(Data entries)
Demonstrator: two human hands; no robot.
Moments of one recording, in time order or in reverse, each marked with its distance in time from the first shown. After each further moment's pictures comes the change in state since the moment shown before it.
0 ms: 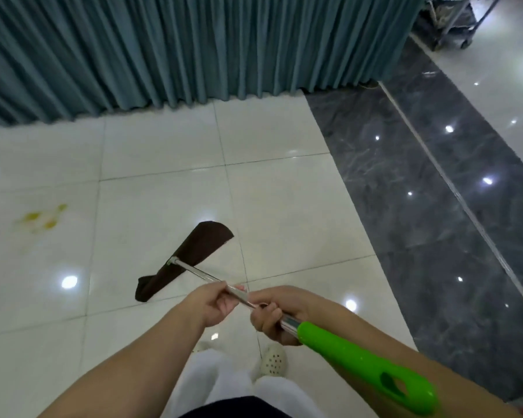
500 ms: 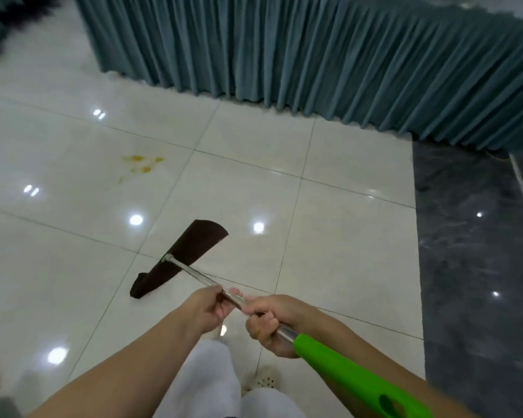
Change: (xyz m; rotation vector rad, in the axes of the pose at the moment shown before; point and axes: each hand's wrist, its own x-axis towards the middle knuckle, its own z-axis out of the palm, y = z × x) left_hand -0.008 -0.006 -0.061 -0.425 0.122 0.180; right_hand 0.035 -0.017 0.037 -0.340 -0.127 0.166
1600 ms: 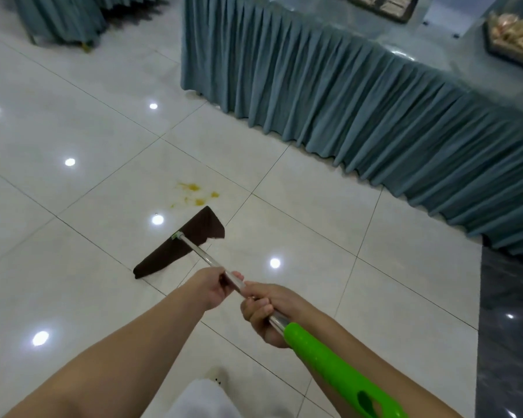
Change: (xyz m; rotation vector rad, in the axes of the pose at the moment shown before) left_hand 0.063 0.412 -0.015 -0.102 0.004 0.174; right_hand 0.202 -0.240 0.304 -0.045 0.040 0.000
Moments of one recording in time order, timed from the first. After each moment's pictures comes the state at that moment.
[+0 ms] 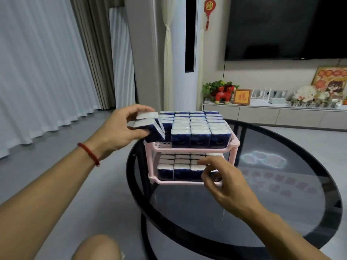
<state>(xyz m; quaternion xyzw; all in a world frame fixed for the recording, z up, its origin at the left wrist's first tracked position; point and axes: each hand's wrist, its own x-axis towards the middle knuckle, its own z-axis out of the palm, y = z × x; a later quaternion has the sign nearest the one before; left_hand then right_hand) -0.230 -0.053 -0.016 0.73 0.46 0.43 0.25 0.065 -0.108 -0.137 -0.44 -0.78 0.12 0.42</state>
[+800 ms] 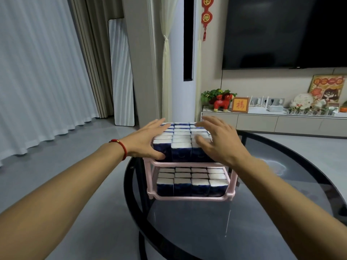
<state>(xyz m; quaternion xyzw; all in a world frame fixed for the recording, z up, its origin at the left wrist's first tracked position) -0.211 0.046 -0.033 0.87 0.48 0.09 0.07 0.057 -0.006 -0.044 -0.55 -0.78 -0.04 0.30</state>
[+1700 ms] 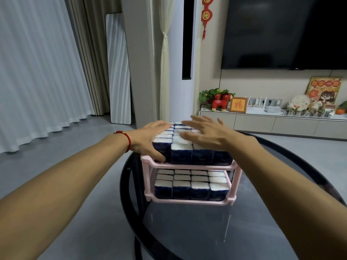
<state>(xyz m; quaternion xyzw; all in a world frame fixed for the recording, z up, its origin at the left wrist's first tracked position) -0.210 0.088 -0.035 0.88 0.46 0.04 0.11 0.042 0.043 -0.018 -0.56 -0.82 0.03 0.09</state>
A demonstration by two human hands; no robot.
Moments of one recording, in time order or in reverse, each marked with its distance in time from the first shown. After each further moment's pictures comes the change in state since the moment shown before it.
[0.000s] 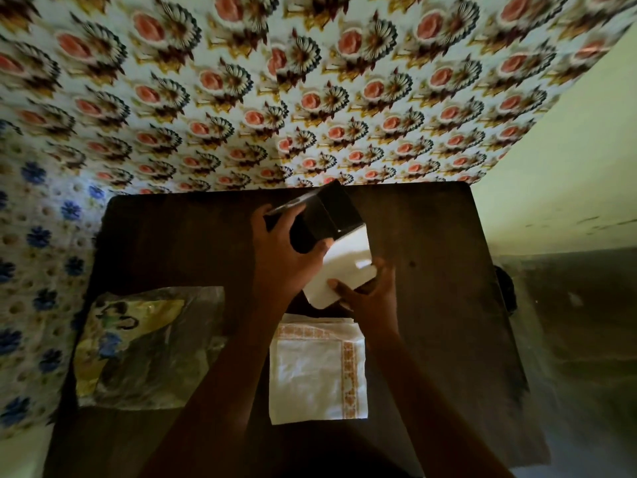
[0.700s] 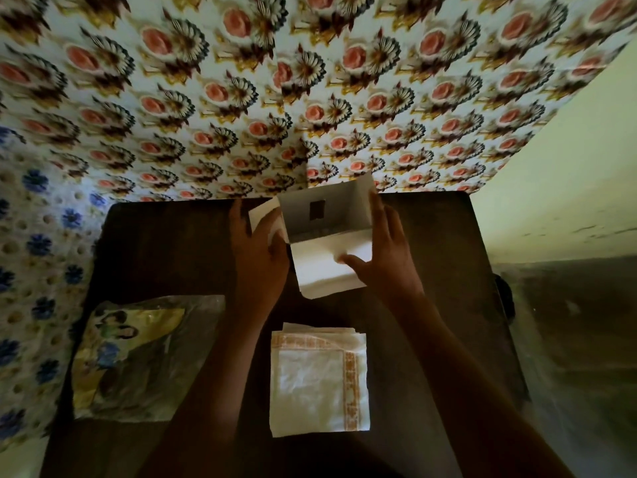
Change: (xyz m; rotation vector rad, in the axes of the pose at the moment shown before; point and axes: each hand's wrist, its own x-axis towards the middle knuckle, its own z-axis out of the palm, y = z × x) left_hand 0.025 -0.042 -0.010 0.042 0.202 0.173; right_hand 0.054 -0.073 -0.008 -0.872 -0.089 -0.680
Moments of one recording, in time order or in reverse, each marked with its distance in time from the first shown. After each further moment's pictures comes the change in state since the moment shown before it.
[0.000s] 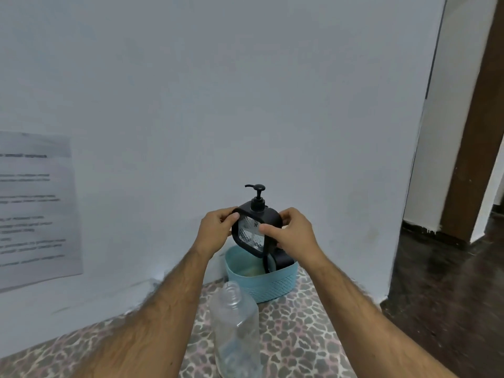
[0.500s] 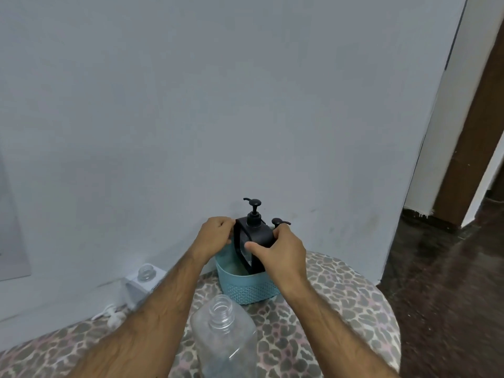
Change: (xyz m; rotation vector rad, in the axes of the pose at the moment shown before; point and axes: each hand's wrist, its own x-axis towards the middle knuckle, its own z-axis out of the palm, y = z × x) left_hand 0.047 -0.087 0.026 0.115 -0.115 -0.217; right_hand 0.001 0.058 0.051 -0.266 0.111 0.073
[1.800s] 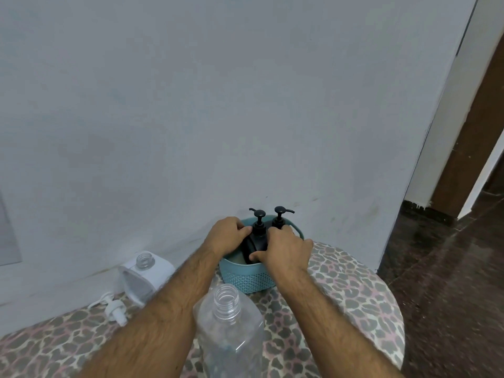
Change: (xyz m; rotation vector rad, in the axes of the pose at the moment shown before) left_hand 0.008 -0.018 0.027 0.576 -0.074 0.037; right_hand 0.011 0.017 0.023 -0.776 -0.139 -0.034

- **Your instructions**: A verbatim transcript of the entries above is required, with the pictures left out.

- **Reply**:
Demonstrator: two human hands; no robot.
Moments of one recording, in time order or in reverse, each marked with its distance in time from the first shown. After each further moment's pictures comes the change in state since the moment shown before it.
0 ms: 
500 ms: 
Change: (xyz m; rotation vector rad, in the axes of the pose at the moment shown before; point and axes: each hand's wrist, its own x-axis towards the middle knuckle, its own z-axis out of the palm, y = z × x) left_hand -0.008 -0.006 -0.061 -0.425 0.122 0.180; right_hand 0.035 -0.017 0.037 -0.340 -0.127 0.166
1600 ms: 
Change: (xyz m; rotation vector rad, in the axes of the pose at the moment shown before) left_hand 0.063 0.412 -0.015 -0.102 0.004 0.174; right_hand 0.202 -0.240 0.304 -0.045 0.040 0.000
Moments of one recording in time order, timed from the first. After each moment's pictures comes the state at that moment.
[+0 ms] 
<state>(xyz m; quaternion xyzw; all in a world frame fixed for the recording, z up, its origin at the left wrist's first tracked position; point and axes: each hand's wrist, its own x-axis towards the middle knuckle, its own z-axis out of the palm, y = z × x; a later quaternion has the sign nearest the one before; left_hand then right_hand) -0.230 -0.053 -0.016 0.73 0.46 0.43 0.25 0.065 -0.108 -0.137 -0.44 -0.78 0.12 0.42</state>
[+800 ms] 
<state>(xyz m; quaternion xyzw; all in a world frame fixed for the recording, z up, its origin at the left wrist's first tracked position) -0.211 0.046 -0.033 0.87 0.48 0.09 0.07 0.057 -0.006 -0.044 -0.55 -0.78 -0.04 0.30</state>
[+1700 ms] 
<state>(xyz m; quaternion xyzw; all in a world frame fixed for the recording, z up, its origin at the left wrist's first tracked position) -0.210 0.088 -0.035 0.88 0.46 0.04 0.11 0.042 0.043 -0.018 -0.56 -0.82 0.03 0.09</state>
A demonstration by two human hands; no robot.
Moments of one recording, in time order or in reverse, each marked with its distance in time from the first shown. After each further moment's pictures comes the change in state since the moment shown before it.
[0.000s] 
[0.700s] 
Change: (xyz m; rotation vector rad, in the axes of the pose at the moment shown before; point and axes: each hand's wrist, its own x-axis towards the middle knuckle, its own z-axis out of the palm, y = z × x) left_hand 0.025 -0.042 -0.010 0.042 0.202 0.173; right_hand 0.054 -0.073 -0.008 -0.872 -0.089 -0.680
Moments of one recording, in time order or in reverse, each marked with its distance in time from the first shown. After each further moment's pictures comes the change in state since the moment shown before it.
[0.000s] 
[0.500s] 
Change: (xyz m; rotation vector rad, in the axes of the pose at the moment shown before; point and axes: each hand's wrist, its own x-axis towards the middle knuckle, its own z-axis out of the palm, y = z × x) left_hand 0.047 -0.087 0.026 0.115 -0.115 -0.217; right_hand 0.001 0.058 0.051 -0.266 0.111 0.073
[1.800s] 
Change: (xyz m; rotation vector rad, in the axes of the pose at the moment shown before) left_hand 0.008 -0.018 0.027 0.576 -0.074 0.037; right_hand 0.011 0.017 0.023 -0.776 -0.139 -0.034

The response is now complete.